The FDA rejected Lemtrada (alemtuzumab), a multiple sclerosis (MS) drug by Genzyme, despite the medication having been approved in Canada, Europe and Australia. The decision from the FDA turned on a disagreement over the trial methods used. Lemtrada, which works in a significantly different way from other MS drugs, eliminates with every annual treatment the B cells and T cells that cause harmful immune responses in MS patients.

Typically, the FDA expects patients in drug trials not to know whether they are receiving the control treatment or the active treatment in the study, in order to avoid bias in the results. However, Genzyme, having looked to both the FDA and European regulators when designing the Lemtrada trial, decided not to blind the patients in the trial, but the physicians rating the patients in the trial. The reason for the decision, according to Genzyme, is that blinding the patients would have been useless, as Lemtrada and the control drug, Rebif by EMD Serono, had dramatically different methods of administration. Lemtrada is administered intravenously over five days once a year, and Rebif is injected by the patient three times a week on an oongoing basis. Further, Rebif causes flu-like side effects that are not experienced by patients receiving Lemtrada.
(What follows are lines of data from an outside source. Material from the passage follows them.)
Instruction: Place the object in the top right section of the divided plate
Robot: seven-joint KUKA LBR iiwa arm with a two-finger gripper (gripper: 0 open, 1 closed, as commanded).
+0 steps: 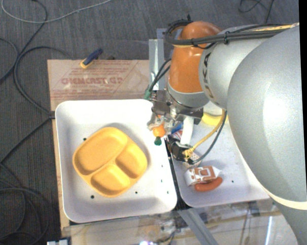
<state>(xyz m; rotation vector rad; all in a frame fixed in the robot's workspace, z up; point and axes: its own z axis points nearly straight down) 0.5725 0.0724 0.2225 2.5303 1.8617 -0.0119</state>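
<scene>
My gripper (pixel 166 128), grip state unreadable, hangs over the bins' divide; the divided plate (pixel 110 160) lies to its left.

A dark grey carpeted floor (pixel 88 26) spreads above and to the left of the tool (pixel 166 128), its weave faintly ribbed. Thin cables (pixel 24 74) loop across it: a pale one curls along the top edge, and black ones trail down the left side. Up and left of the tool, a sheet of brown cardboard (pixel 101 83) with faded red print lies flat on the worktop, a small blue and yellow object (pixel 91 57) resting at its upper edge. Below the tool, the worktop's metal frame (pixel 148 231) catches a small glint of light.
</scene>
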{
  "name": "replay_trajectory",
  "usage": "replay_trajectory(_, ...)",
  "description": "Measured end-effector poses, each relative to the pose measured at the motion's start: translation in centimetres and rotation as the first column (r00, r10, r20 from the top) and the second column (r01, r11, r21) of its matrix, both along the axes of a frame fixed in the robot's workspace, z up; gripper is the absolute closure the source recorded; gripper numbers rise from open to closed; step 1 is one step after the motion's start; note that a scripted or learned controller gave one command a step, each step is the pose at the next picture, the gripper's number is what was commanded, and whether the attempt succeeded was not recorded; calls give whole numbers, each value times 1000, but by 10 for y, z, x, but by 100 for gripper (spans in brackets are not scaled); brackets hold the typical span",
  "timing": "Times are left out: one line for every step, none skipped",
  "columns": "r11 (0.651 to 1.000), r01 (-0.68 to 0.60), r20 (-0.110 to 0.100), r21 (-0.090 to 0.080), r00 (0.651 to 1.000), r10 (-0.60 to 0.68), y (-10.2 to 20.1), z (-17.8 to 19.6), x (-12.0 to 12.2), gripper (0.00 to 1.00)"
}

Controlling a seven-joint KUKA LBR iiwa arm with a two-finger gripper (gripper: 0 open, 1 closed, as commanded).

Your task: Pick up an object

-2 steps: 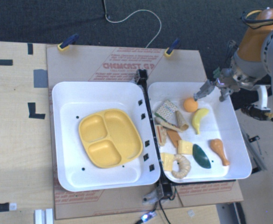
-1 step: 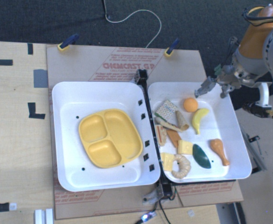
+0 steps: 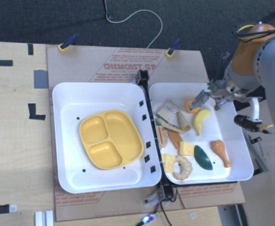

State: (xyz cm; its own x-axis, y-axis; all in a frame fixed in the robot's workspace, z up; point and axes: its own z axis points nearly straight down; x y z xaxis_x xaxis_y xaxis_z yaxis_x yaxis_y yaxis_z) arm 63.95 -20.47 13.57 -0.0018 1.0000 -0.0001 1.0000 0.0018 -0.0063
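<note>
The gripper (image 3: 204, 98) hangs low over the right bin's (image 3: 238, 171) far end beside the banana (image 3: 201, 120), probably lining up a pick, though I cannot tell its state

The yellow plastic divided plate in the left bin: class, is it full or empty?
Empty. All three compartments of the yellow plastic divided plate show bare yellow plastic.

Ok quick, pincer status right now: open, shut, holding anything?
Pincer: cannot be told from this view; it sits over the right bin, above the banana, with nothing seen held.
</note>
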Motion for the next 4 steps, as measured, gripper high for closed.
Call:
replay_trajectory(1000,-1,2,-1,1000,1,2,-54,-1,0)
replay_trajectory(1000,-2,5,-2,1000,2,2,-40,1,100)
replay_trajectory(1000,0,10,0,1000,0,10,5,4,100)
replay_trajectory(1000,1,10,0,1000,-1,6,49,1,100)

The FDA contends that Genzyme should have used a testing method called a “double-dummy” trial, in which all patients would have received both annual intravenous treatment and injections three times per week, with one treatment being a placebo. However, Genzyme countered that such a method would also be futile, as patients would know which drug they were receiving because of their immediate reactions to the treatments.

“We strongly believe that the clinical development program, which was designed to demonstrate how Lemtrada compares against an active comparator as opposed to placebo, provides robust evidence of efficacy and a favorable benefit-risk profile,” said Dr. David Meeker, the CEO of Genzyme. “This evidence was also the basis for the approvals of Lemtrada by other regulatory agencies around the world.

Some fear that MS patients in the US will turn to Canada to obtain Lemtrada, which requires close monitoring by a physician to ensure the recovery of the patient’s immune system. Without FDA approval of Lemtrada, physicians in the U.S. would not be properly trained on the possible health risks of the drug, and “some patients could die,” said Chief Medical Officer of the Multiple Sclerosis Association of America Jack Burks.

Genzyme plans to appeal the FDA’s decision.